Many factors must be considered in MAWP determinations, such as the basic materials of construction (e.g., 10xx carbon steel, type 316L stainless as well as other steels, nickel alloy 617 as well as other nickel alloys, aluminum, titanium, platinum, rhodium, copper, chromium, brass, alloys of the foregoing materials, polymers; such as thermoset resins, ceramics, glass, polymer/fiberglass composites, quartz, silicon, or combinations thereof), methods of preparing construction components (e.g., stamping, photochemical etching or machining, electrodischarge machining, laser cutting, drilling and milling), methods of joining (e.g., welding, brazing, diffusion bonding, soldering, and adhesives), the design and various cross-sections of the vessel, the pressure and temperature regimes experienced by the vessel, not only during normal operating conditions, but during startup and shutdown, and the presence or absence of spurious artifacts.
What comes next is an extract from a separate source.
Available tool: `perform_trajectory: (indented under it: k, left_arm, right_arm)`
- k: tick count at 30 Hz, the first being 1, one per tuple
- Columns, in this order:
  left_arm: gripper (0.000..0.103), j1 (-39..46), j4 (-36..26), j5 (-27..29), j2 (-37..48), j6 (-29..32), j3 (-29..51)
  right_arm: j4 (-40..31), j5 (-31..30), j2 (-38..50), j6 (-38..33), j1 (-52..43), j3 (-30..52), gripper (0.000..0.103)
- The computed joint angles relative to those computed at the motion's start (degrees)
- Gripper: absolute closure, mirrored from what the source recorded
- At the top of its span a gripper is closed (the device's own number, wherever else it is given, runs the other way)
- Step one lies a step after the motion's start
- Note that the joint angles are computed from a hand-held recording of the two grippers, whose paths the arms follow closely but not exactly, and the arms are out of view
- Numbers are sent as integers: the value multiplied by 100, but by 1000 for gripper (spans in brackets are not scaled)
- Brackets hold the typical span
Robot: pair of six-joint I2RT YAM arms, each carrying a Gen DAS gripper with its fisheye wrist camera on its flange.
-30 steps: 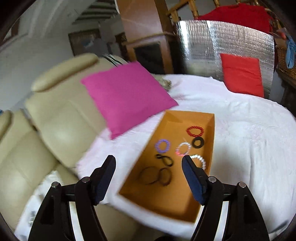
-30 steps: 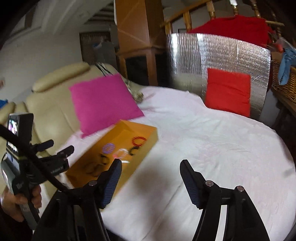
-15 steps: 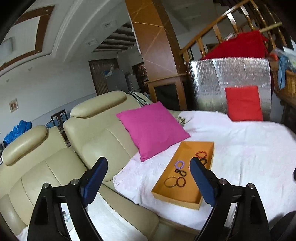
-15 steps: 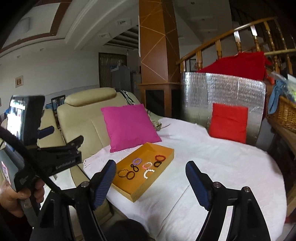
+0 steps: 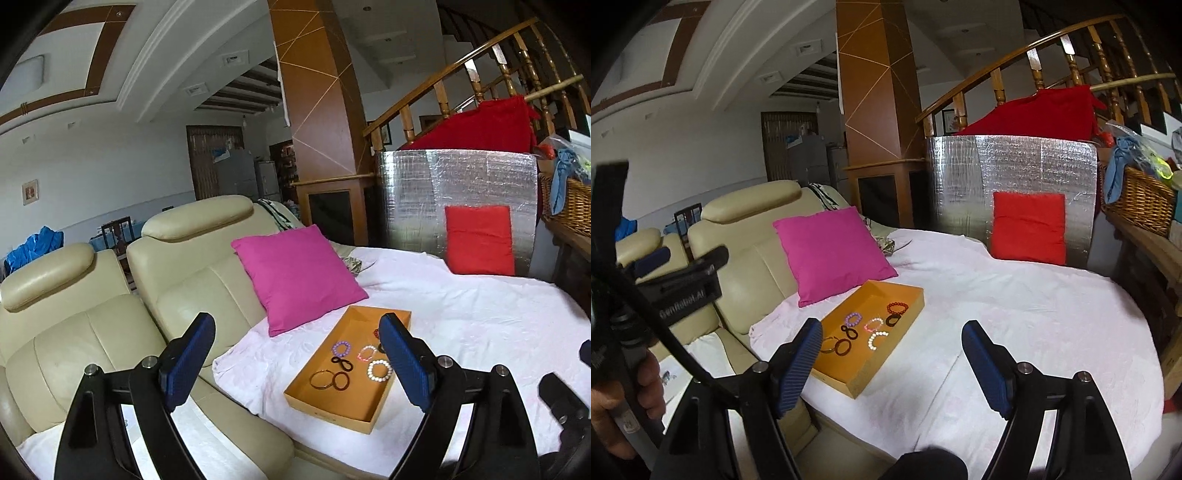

When the MAWP cannot be satisfactorily determined using established methods, however, especially when employing non-traditional materials of construction, when higher temperatures are expected, particularly when those higher temperatures may cause significant creep, when non-traditional fabrication or joining methods are used, and, more particularly, when spurious artifacts arise, other methods must be employed. There exists then, a need for a method to determine MAWP and meet certification standards when employing higher temperatures, particularly when creep may be significant, when using non-traditional materials of construction, non-traditional component fabrication and joining methods, when fabrication-related artifacts arise, or combinations thereof.